Line by line, transcribe the data below exactly and pass over the images.
*** Begin section ***
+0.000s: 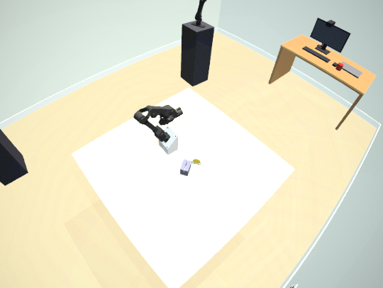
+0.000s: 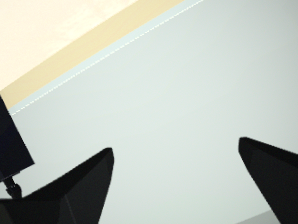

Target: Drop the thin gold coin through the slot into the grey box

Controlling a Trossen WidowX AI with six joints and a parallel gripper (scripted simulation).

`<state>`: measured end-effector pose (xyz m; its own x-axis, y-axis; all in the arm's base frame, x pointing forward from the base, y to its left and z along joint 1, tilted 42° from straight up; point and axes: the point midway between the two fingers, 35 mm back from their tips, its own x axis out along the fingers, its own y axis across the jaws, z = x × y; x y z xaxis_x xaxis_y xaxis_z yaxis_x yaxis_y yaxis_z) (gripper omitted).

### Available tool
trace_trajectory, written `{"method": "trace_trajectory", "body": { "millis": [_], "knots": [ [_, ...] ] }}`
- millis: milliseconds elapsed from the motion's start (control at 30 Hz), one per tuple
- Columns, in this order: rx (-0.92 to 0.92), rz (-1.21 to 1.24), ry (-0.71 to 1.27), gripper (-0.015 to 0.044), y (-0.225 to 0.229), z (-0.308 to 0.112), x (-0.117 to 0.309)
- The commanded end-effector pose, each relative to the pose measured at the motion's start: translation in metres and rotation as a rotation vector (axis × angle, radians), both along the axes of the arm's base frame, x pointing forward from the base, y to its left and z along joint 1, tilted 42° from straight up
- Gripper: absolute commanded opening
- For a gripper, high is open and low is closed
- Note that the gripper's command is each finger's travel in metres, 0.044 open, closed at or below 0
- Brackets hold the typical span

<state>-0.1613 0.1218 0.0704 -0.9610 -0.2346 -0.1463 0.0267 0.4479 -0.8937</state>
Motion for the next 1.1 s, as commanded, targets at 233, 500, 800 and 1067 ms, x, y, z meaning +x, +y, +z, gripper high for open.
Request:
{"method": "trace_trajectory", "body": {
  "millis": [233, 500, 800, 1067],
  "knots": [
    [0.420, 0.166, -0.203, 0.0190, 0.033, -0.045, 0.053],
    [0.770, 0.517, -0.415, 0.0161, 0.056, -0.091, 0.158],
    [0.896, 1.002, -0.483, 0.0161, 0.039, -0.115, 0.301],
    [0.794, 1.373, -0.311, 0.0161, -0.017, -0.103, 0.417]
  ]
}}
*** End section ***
**Task answer:**
+0.000s: 
+0.000s: 

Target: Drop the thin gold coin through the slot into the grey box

Controlling a Trossen WidowX AI with six joints and a parallel gripper (scripted simulation).

`<state>`: measured end-effector pose (xyz m; its own x-axis, y-axis; all in the arm's base frame, x pointing forward from the base, y to its left and z along joint 1, tilted 42° from straight up; point and axes: the point midway between the two fingers, 35 mm back from their tips, its own x axis out along the fingers, its own y axis across the jaws, z = x × y; x y z xaxis_x xaxis_y xaxis_z yaxis_x yaxis_y yaxis_z) (gripper omitted).

### Available tool
trace_trajectory, written `{"method": "trace_trajectory", "body": { "millis": [_], "knots": [ [_, ...] ] }}`
- millis: milliseconds elapsed from the motion's start (control at 30 Hz), one per tuple
- Columns, in this order: rx (-0.92 to 0.92), rz (-1.21 to 1.24), ry (-0.71 to 1.27), gripper (-0.015 to 0.044), y (-0.225 to 0.229), z (-0.308 to 0.112), x (-0.117 to 0.309)
- The commanded end-effector pose, each relative to the pose measured at the motion's start: translation in metres and rotation as a rotation vector (axis × angle, radians), both along the axes of the arm's base frame, x pointing forward from the base, y to its left and z along joint 1, tilted 42° from straight up
- Gripper: absolute commanded opening
- For a gripper, high is open and low is closed
- Note that the gripper's command is each finger's travel in metres, 0.044 open, closed at or below 0
- Brackets hold the typical span

<state>-0.1613 0.1218 0.0704 -0.9610 -0.2346 -0.1463 0.0267 0.4479 -0.8937</state>
Motion for the next 1.1 s, as commanded, targets at 233, 500, 800 and 1067 ms, x, y, z meaning +x, +y, +z, gripper high for open.
Request:
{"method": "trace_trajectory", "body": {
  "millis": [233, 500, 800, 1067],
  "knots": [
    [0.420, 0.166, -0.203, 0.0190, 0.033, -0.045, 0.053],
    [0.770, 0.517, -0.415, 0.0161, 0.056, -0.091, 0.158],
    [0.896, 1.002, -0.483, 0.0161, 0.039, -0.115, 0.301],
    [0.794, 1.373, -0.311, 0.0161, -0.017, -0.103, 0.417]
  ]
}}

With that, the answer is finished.